Items from a dataset

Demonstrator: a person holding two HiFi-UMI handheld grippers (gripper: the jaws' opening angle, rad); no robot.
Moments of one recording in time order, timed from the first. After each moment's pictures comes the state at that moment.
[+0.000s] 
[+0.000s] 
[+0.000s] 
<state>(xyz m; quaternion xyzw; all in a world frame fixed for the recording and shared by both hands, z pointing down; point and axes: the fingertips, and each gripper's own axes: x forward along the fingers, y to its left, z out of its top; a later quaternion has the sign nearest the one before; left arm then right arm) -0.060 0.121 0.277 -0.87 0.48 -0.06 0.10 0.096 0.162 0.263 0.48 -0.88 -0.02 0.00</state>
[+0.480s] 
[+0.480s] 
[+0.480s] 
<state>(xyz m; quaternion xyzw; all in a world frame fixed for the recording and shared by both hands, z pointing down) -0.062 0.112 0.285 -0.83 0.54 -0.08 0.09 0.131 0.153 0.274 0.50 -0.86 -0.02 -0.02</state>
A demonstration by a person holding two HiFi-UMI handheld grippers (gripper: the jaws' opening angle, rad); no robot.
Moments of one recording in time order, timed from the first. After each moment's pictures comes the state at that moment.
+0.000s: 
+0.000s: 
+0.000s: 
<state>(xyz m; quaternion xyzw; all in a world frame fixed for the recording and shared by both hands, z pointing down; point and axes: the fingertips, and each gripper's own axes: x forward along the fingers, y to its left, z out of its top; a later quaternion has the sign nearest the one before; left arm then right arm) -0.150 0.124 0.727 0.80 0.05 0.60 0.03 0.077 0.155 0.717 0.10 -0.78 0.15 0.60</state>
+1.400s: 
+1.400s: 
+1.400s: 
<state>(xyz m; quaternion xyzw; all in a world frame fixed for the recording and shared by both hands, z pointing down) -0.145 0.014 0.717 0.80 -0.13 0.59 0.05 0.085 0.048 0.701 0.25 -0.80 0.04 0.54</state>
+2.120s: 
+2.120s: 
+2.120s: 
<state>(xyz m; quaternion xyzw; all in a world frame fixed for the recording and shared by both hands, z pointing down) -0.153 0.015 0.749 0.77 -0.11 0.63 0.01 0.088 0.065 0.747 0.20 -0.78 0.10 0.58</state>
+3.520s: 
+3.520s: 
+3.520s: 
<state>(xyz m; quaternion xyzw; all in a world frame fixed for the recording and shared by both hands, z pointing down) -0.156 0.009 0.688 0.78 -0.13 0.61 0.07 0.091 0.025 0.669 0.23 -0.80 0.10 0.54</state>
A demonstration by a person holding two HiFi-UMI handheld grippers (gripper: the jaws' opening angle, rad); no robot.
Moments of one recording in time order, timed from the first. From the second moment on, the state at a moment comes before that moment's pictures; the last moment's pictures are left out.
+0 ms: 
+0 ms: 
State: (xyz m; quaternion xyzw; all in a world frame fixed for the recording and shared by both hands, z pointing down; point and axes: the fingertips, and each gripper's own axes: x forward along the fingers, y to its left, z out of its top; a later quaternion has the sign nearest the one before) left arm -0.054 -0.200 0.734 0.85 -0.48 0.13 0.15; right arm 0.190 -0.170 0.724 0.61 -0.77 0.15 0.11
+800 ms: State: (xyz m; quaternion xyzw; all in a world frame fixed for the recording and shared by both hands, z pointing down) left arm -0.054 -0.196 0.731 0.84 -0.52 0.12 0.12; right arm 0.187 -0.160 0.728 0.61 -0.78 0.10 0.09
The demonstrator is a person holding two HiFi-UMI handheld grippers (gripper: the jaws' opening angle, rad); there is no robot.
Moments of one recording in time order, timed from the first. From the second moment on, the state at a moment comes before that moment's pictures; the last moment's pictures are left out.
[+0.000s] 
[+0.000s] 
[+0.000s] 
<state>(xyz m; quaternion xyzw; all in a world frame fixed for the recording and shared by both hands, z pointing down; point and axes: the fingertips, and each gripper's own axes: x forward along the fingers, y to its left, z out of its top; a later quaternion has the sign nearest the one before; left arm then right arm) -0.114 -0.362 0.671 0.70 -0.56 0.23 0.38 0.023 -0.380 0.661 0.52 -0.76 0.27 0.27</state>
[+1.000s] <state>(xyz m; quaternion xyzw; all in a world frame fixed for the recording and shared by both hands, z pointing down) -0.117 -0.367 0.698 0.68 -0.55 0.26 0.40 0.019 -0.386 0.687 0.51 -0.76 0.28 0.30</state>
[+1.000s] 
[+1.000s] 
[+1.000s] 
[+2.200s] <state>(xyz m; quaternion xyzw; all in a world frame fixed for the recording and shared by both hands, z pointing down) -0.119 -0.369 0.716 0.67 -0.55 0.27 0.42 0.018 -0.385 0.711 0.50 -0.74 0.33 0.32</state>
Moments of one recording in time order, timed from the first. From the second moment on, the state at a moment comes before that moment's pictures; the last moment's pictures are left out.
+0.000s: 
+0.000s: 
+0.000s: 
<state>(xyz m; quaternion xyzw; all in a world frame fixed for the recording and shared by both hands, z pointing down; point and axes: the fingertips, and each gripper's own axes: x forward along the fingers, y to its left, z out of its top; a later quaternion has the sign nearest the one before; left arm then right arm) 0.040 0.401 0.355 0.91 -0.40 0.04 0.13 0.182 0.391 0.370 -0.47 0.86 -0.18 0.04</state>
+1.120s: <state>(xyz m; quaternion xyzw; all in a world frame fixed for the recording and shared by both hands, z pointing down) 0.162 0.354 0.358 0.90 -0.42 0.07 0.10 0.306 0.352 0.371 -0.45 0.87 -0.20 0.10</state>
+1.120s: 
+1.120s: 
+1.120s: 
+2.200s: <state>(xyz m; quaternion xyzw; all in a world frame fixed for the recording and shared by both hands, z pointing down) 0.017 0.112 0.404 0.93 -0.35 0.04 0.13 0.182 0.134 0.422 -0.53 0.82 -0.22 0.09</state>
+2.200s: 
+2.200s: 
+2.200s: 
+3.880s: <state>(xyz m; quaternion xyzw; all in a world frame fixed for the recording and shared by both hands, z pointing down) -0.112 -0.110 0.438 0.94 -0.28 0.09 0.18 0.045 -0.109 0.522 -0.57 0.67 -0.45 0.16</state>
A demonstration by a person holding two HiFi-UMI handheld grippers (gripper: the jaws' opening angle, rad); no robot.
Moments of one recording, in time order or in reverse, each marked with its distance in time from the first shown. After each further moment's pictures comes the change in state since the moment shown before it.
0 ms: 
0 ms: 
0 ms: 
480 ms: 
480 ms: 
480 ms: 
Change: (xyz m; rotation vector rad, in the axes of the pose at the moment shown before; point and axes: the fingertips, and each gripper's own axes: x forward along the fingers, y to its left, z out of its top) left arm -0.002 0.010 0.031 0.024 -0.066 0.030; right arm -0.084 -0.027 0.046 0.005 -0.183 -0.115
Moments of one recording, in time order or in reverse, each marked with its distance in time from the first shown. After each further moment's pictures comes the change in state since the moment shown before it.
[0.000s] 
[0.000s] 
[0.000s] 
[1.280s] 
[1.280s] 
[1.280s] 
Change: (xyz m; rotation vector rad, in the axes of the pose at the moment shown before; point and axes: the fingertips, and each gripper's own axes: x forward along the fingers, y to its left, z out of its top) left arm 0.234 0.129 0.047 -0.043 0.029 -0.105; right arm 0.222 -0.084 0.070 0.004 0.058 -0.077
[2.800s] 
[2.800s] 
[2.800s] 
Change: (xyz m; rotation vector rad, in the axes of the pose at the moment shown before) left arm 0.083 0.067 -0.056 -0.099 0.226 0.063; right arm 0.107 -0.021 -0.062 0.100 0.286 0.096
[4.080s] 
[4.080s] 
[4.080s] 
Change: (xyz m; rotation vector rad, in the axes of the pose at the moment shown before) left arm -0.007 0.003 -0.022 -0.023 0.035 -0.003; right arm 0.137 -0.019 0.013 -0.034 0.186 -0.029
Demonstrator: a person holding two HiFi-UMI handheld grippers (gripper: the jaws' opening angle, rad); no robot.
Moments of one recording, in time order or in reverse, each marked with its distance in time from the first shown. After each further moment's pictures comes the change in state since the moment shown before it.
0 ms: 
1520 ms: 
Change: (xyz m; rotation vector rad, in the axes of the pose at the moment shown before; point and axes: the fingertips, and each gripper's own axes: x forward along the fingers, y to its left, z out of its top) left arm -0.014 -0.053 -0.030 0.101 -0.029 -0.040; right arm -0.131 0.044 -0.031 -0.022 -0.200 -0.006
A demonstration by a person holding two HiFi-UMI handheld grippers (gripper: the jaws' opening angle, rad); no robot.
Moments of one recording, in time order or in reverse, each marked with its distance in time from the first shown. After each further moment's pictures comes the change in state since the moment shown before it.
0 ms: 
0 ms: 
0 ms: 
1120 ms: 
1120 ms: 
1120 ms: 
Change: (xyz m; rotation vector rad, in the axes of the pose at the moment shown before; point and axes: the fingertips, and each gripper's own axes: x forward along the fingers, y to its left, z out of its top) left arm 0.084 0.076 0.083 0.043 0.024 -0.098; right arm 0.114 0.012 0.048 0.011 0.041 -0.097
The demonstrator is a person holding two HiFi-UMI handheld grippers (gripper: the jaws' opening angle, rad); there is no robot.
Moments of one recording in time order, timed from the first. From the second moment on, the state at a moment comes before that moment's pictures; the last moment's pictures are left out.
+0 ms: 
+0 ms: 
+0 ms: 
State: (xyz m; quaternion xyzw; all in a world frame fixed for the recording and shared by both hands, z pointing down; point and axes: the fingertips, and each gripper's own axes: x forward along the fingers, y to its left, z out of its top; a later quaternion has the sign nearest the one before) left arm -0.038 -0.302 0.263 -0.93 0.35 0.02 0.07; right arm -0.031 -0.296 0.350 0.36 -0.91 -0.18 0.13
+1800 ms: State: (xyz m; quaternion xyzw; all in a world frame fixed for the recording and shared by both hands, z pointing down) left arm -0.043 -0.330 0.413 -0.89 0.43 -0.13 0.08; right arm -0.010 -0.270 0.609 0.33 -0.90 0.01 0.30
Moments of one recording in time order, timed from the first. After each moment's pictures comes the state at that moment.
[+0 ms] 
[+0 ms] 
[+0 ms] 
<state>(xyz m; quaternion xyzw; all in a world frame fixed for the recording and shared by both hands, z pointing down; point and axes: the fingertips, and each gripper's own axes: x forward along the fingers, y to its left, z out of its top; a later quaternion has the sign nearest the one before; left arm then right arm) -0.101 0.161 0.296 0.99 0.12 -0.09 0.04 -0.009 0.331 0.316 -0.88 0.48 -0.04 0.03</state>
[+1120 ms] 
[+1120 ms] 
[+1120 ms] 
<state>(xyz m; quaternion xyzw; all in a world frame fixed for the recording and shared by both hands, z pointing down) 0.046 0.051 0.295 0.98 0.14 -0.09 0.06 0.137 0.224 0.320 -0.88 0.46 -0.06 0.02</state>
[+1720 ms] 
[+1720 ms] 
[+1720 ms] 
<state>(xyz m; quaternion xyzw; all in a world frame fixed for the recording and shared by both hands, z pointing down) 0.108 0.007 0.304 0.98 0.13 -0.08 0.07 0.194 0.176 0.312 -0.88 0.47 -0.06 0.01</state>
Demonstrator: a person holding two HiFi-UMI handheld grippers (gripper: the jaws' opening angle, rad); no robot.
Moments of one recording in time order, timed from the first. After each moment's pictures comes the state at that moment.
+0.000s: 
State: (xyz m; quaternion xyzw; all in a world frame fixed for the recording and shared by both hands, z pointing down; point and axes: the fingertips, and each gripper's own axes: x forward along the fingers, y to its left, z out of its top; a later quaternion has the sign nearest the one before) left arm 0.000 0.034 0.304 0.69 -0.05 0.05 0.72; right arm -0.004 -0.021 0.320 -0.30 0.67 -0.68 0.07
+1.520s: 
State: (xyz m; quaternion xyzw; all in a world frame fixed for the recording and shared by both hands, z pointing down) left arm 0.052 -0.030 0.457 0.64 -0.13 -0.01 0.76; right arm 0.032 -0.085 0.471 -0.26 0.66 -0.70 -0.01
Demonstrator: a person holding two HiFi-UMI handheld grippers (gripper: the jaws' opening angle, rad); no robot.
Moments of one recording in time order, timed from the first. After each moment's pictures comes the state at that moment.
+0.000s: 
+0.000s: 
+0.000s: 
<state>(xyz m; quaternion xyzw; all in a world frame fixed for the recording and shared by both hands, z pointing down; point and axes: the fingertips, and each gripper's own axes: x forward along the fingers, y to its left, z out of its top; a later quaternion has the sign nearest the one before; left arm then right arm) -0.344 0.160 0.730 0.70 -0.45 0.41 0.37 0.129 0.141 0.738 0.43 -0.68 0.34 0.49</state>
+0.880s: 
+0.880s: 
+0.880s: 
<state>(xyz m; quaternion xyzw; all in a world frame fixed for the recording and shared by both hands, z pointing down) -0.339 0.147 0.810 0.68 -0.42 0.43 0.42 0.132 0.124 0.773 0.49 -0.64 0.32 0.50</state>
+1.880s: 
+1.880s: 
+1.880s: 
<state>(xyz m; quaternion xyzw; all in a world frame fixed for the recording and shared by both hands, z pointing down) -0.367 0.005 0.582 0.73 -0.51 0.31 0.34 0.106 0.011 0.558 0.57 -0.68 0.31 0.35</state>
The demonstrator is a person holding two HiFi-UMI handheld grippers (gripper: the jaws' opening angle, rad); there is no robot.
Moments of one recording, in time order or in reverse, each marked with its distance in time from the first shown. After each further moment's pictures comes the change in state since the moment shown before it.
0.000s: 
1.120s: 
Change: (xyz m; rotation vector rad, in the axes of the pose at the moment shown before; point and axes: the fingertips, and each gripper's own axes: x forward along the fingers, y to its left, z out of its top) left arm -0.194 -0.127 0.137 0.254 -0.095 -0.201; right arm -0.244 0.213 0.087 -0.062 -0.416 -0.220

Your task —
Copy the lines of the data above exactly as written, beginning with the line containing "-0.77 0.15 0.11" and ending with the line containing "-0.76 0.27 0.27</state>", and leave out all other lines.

Result of this exercise —
State: (xyz m; quaternion xyzw; all in a world frame fixed for the recording and shared by both hands, z pointing down; point and axes: the fingertips, and each gripper's own axes: x forward along the fingers, y to its left, z out of its top; a later quaternion has the sign nearest the one before) left arm -0.054 -0.200 0.734 0.85 -0.48 0.13 0.15; right arm 0.190 -0.170 0.724 0.61 -0.77 0.15 0.11
+800 ms: State: (xyz m; quaternion xyzw; all in a world frame fixed for the recording and shared by both hands, z pointing down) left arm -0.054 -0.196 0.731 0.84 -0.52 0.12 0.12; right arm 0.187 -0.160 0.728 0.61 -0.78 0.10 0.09
The demonstrator is a person holding two HiFi-UMI handheld grippers (gripper: the jaws' opening angle, rad); there is no robot.
Moments of one recording in time order, timed from the first. From the second moment on, the state at a moment comes before that moment's pictures; the last moment's pictures are left out.
[+0.000s] 
[+0.000s] 
[+0.000s] 
<state>(xyz m; quaternion xyzw; all in a world frame fixed for the recording and shared by both hands, z pointing down; point and axes: the fingertips, and each gripper's own axes: x forward along the fingers, y to its left, z out of its top; a later quaternion has the sign nearest the one before; left arm then right arm) -0.114 -0.362 0.671 0.70 -0.56 0.23 0.38 0.023 -0.380 0.661 0.52 -0.76 0.27 0.27</state>

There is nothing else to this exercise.